» WHAT IS EXPECTED
Copy verbatim the block of lines in the entries below whose first line contains "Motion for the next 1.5" and whose last line contains "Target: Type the". Leave out all other lines.

» SUPPLIED DATA
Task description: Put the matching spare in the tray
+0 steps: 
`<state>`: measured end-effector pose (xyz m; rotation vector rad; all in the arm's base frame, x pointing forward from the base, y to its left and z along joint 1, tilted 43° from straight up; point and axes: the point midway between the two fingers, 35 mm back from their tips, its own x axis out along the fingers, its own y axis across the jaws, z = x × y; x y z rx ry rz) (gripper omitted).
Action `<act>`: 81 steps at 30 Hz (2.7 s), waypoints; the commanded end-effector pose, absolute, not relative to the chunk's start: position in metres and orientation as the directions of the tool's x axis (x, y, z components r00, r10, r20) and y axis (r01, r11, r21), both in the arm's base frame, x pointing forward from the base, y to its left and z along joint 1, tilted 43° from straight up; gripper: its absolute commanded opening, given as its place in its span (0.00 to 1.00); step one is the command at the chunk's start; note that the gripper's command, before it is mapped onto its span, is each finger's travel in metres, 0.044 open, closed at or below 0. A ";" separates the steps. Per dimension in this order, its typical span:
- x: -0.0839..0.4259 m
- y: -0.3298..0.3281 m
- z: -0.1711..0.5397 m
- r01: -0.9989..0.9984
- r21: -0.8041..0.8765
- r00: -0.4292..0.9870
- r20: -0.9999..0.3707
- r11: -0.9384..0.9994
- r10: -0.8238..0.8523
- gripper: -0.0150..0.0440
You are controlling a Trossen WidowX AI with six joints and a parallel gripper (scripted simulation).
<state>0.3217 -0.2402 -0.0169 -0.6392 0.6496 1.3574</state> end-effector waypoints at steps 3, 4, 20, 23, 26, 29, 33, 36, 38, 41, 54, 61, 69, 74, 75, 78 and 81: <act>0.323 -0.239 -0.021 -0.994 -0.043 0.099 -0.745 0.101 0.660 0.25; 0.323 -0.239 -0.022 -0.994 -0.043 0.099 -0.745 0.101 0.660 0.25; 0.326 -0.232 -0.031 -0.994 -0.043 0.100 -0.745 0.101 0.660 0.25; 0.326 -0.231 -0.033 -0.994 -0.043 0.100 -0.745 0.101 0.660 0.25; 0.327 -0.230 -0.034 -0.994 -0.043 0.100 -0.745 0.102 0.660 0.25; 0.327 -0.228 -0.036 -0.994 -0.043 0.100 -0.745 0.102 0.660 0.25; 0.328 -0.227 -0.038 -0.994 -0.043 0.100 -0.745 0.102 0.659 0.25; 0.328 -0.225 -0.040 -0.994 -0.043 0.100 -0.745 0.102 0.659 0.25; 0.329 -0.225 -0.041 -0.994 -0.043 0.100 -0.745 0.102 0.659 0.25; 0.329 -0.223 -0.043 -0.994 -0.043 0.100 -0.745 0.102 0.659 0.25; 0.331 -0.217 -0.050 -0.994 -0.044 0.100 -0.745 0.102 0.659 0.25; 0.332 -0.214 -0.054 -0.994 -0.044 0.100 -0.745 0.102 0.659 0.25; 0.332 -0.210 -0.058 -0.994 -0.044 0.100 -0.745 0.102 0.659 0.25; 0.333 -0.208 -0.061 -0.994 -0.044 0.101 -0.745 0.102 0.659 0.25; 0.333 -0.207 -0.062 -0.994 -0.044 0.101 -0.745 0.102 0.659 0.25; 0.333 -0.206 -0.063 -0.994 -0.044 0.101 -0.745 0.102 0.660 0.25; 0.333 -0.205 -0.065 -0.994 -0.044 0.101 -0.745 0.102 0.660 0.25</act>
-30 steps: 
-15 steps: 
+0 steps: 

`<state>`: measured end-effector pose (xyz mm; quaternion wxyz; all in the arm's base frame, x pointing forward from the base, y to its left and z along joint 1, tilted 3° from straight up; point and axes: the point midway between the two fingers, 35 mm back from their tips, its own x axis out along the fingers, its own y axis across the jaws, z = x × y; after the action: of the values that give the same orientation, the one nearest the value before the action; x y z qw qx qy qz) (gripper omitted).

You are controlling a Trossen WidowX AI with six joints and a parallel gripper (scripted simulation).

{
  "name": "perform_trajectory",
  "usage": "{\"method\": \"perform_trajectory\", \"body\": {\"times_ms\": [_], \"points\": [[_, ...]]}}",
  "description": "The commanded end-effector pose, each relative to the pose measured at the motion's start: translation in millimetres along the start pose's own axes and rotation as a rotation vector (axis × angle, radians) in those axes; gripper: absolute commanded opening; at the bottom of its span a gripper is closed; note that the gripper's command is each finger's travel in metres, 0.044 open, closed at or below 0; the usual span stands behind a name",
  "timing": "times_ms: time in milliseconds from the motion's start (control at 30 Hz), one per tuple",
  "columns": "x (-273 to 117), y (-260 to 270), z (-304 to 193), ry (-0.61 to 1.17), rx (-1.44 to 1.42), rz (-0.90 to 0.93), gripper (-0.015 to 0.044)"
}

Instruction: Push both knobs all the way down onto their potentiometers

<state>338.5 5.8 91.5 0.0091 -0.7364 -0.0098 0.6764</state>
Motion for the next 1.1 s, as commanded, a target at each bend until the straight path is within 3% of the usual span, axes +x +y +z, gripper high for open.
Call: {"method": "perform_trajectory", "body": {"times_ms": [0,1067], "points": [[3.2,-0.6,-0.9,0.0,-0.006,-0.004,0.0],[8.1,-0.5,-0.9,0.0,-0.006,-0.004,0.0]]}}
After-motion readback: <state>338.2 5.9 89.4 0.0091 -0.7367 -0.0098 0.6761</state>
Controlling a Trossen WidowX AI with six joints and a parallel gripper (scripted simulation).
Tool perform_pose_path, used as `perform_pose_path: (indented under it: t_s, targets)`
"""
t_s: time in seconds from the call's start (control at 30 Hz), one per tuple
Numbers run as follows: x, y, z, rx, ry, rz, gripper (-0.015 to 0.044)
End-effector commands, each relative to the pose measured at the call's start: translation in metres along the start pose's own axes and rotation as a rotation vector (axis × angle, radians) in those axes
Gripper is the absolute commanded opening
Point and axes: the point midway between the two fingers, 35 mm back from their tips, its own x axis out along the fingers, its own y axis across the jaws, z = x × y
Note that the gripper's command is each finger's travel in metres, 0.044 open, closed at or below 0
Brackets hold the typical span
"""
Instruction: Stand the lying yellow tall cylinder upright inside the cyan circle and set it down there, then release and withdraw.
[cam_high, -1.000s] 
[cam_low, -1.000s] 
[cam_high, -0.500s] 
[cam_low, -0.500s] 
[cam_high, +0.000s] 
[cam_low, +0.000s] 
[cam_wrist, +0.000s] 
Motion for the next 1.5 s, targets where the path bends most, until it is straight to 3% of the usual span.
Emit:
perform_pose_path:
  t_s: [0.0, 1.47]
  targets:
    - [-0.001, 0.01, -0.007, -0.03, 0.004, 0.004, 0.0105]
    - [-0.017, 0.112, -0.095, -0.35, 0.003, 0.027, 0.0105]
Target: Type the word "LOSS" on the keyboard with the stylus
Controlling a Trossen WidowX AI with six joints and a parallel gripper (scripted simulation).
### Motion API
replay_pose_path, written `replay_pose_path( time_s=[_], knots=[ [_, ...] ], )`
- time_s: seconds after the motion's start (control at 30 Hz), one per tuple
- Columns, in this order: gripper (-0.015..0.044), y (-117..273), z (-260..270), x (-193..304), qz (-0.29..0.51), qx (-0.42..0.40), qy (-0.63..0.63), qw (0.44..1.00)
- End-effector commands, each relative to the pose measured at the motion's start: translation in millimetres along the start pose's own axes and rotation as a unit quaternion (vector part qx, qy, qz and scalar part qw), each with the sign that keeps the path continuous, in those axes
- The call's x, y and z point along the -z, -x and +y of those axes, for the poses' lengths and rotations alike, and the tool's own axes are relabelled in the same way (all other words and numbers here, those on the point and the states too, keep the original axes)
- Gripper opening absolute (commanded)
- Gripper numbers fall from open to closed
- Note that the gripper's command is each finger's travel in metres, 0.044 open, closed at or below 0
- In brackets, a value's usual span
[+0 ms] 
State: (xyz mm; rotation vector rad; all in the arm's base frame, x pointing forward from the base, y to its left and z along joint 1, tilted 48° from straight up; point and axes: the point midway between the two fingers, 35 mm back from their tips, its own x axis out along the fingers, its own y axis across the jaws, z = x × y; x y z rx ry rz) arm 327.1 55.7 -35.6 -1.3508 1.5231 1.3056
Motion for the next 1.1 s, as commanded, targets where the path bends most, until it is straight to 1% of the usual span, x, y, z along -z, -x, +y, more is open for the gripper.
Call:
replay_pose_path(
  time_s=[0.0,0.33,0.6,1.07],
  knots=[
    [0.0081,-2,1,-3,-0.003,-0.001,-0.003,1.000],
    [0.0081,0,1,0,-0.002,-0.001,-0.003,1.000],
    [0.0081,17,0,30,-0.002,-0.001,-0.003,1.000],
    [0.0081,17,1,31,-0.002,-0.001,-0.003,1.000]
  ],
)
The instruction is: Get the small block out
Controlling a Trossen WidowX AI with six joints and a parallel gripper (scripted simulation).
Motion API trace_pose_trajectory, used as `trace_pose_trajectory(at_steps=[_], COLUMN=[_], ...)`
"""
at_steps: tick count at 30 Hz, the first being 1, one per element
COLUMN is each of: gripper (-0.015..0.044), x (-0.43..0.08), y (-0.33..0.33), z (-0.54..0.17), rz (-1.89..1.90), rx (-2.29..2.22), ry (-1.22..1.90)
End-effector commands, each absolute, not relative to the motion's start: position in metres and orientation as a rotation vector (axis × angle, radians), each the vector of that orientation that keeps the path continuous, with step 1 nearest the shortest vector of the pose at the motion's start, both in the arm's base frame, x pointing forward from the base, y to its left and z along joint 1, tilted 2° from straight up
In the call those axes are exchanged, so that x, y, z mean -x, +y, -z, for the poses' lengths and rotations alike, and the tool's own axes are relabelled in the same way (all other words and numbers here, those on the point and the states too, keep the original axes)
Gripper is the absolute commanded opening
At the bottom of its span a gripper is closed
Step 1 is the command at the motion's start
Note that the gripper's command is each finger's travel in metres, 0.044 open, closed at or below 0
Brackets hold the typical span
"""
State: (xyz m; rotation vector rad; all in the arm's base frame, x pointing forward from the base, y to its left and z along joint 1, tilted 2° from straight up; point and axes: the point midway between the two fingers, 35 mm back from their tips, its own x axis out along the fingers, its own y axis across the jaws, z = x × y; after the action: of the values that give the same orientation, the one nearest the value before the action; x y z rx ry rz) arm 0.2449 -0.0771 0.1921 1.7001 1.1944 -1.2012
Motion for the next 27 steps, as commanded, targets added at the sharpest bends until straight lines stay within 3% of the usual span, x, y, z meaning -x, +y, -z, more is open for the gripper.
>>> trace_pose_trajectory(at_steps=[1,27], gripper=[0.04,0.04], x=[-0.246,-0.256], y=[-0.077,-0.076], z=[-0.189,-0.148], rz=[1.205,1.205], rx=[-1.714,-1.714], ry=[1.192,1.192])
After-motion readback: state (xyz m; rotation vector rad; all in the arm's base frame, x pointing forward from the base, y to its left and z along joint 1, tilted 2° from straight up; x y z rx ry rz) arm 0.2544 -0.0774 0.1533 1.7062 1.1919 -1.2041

» EXERCISE RESPONSE
Motion for the next 1.5 s, targets where the path bends most, until it is straight to 3% of the usual span.
Emit:
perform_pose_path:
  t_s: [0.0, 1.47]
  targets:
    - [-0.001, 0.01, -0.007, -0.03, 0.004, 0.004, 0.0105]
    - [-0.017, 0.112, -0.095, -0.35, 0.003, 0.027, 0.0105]
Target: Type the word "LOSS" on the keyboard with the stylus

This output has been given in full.